Question on HW2.1

[yusunchina]

I was, out of curiosity, trying to derive an exact theoretical expression for the expected value of v_min, and this is what I got (apologies for the poor typesetting):

E( #heads_min ) = sum from i=0 to i=10 ( P(#heads_min = i) * i )
P(#heads_min = i) = 1000 * P( one gets i intersect the others get >= i)
for which *1000 means that out of the 1000 trials, I choose one trial to be the minimum head trial.

P( one gets i intersect the others get >= i)
= P( one gets i ) * P(others get >= i)
= p(i, 10, 0.5) * [1 - F(i-1, 10, 0.5)] ^ 999
for which p is the probability mass function and F is the cumulative mass function, with parameters (number successes, total number, prob. of success). I used i-1 for F since >= i includes i itself.

and this expression yielded the result E( #heads_min ) = 3.6814, and expected v_min is thus 0.36814, which is incorrect.
Would anyone please point to me where my mistake is? I would really really appreciate it!

Here is the R code I used for the calculation:

phmin = function(i) {
u = 0.5 # probability of head
N = 10 # number of flips per trial
m = 1000 # number of trials
one_min = dbinom(i, N, u)
others_more = pbinom(i-1, N, u, lower.tail = FALSE) ^ (m-1)
return(1000 * one_min * others_more)
}

ivals = (0:10)
expect_hmin = sum(phmin(ivals) %*% ivals)
expect_hmin / 10

[yaser]

Quote:

Originally Posted by yusunchina

P(#heads_min = i) = 1000 * P( one gets i intersect the others get >= i)
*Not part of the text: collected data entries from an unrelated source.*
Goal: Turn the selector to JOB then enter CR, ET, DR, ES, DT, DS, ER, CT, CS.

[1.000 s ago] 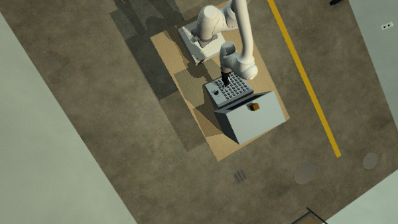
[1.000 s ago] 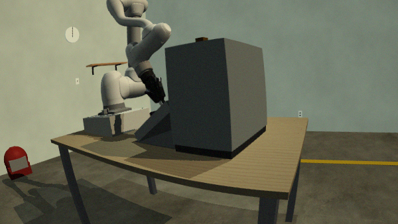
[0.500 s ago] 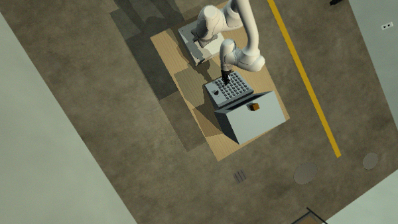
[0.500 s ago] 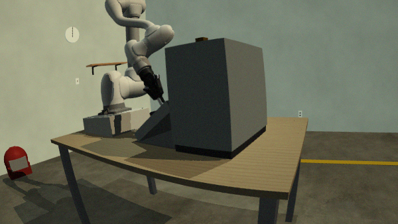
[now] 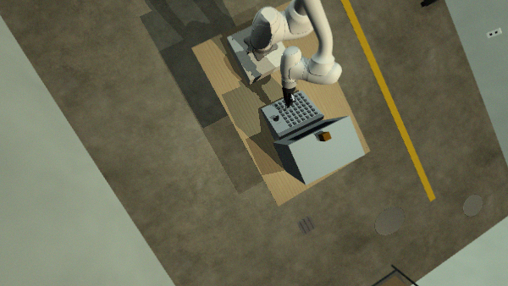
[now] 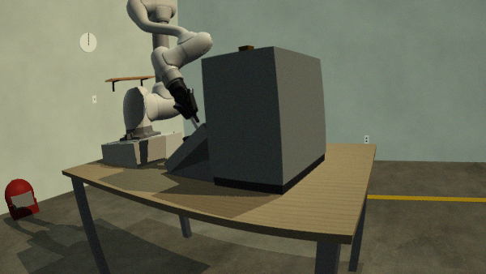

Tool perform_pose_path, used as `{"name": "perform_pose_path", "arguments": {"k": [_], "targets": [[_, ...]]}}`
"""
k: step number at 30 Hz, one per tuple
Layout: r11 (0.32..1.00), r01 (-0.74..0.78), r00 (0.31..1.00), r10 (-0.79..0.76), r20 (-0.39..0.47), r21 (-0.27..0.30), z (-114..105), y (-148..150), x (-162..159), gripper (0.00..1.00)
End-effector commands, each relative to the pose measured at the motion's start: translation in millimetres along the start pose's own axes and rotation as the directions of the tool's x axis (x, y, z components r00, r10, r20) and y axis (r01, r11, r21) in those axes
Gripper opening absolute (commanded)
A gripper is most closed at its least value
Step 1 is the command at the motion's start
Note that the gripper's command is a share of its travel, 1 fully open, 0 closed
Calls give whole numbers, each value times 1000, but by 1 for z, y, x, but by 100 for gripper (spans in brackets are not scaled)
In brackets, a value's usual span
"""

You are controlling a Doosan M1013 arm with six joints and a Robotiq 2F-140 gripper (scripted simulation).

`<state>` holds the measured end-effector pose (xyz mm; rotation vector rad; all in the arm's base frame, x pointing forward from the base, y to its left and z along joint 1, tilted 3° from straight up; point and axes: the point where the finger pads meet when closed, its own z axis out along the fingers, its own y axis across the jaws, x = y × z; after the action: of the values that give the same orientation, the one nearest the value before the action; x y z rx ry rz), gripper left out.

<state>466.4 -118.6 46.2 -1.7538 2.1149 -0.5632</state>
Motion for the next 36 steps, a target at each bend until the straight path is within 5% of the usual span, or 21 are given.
{"name": "perform_pose_path", "arguments": {"k": [1,15,36], "targets": [[1000,0,1000,0,0,1,0,-1,-1,0],[1000,0,1000,0,0,1,0,-34,-67,0],[1000,0,1000,0,0,1,18,-34,-68,0]]}}
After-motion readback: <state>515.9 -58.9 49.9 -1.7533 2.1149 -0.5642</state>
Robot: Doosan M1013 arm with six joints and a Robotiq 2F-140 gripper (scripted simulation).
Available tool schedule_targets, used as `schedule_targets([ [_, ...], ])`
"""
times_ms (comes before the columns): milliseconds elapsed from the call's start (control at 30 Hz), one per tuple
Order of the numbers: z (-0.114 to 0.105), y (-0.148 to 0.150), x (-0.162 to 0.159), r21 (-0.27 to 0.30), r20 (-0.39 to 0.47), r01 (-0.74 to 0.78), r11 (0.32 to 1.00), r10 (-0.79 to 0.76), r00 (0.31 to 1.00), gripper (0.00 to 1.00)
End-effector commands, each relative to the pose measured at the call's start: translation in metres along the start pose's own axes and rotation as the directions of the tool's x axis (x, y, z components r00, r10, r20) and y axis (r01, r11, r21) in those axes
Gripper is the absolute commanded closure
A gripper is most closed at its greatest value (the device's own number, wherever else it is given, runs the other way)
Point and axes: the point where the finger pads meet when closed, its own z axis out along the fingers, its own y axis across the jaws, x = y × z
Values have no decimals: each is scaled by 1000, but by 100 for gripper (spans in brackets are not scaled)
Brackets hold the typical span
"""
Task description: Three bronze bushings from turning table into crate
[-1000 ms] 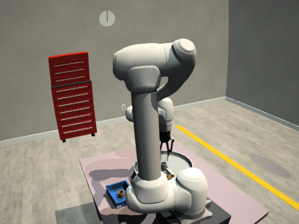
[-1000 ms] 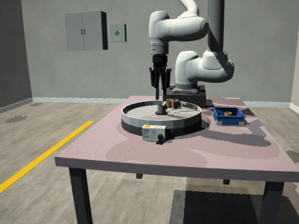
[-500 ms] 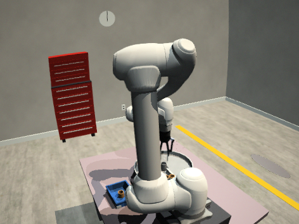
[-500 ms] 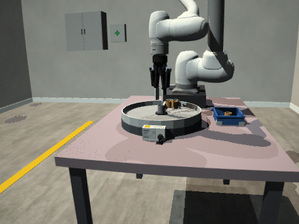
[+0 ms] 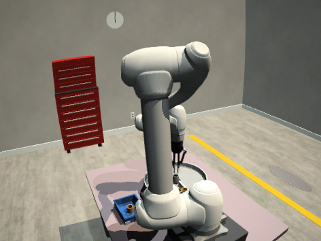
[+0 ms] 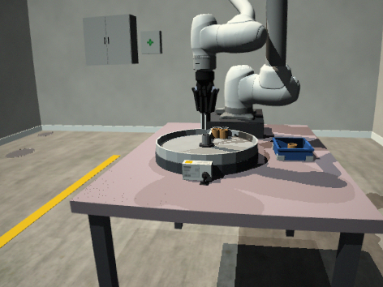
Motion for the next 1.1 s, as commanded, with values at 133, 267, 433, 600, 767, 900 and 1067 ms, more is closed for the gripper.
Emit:
schedule_targets([
  [133, 0, 0, 1, 0, 0, -25, 1000, 25, 1000, 90],
  [267, 0, -1, 3, 0, 0, -63, 998, 63, 998, 90],
  [433, 0, -1, 6, -1, 0, -138, 990, 138, 990, 90],
  [600, 0, -1, 9, -1, 0, -197, 980, 197, 980, 90],
  [767, 0, -2, 16, -1, 1, -321, 947, 321, 947, 90],
  [900, 0, -3, 22, -2, 1, -437, 899, 437, 899, 90],
  [1067, 0, -3, 30, -2, 1, -581, 814, 581, 814, 90],
])
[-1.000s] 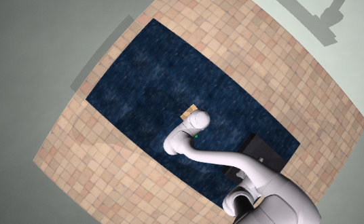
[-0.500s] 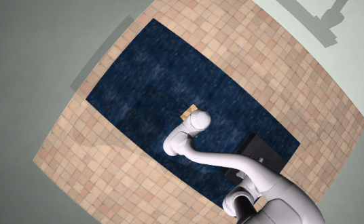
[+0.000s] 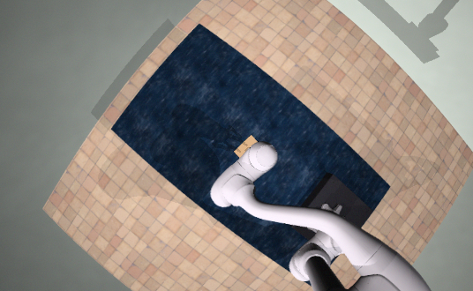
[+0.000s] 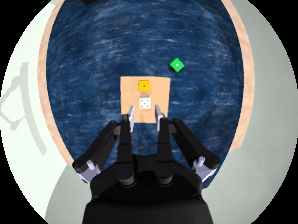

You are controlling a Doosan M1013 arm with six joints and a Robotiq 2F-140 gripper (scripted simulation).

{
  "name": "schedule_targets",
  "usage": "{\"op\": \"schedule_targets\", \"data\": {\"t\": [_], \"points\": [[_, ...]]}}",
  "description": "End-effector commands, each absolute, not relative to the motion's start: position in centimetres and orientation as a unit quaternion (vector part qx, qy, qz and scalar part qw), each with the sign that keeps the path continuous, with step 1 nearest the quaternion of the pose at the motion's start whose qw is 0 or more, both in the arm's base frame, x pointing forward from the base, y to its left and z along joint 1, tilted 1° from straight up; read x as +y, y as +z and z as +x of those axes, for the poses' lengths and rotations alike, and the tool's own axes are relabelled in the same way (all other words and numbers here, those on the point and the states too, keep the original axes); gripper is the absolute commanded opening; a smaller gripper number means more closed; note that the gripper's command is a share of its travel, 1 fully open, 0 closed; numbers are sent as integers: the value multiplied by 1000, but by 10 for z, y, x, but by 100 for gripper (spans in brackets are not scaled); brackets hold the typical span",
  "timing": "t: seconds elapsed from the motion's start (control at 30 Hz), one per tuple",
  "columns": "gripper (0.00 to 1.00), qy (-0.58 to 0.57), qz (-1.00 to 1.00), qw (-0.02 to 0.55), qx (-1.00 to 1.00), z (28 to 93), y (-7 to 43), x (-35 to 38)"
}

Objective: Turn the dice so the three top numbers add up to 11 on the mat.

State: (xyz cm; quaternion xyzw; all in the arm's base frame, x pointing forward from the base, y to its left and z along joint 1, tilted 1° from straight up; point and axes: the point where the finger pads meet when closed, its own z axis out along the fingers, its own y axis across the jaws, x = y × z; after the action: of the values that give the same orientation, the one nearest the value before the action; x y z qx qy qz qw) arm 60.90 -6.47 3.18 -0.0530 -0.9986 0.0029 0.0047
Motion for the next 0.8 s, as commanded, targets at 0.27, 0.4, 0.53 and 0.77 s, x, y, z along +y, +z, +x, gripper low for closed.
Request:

This formula assumes that the events "one gets i intersect the others get >= i" (with the "one" fixed at one coin at a time) are disjoint, otherwise this would be an over-count. These events are in fact overlapping. For instance, the case where all the coins get exactly i (which is admittedly an extremely unlikely event but chosen here as a simple illustration) would be counted in all 1000 cases, although it happens only "once."

[yusunchina]

Thank you so much, this clears it up exactly and I changed it and got the correct answer! I'll keep working.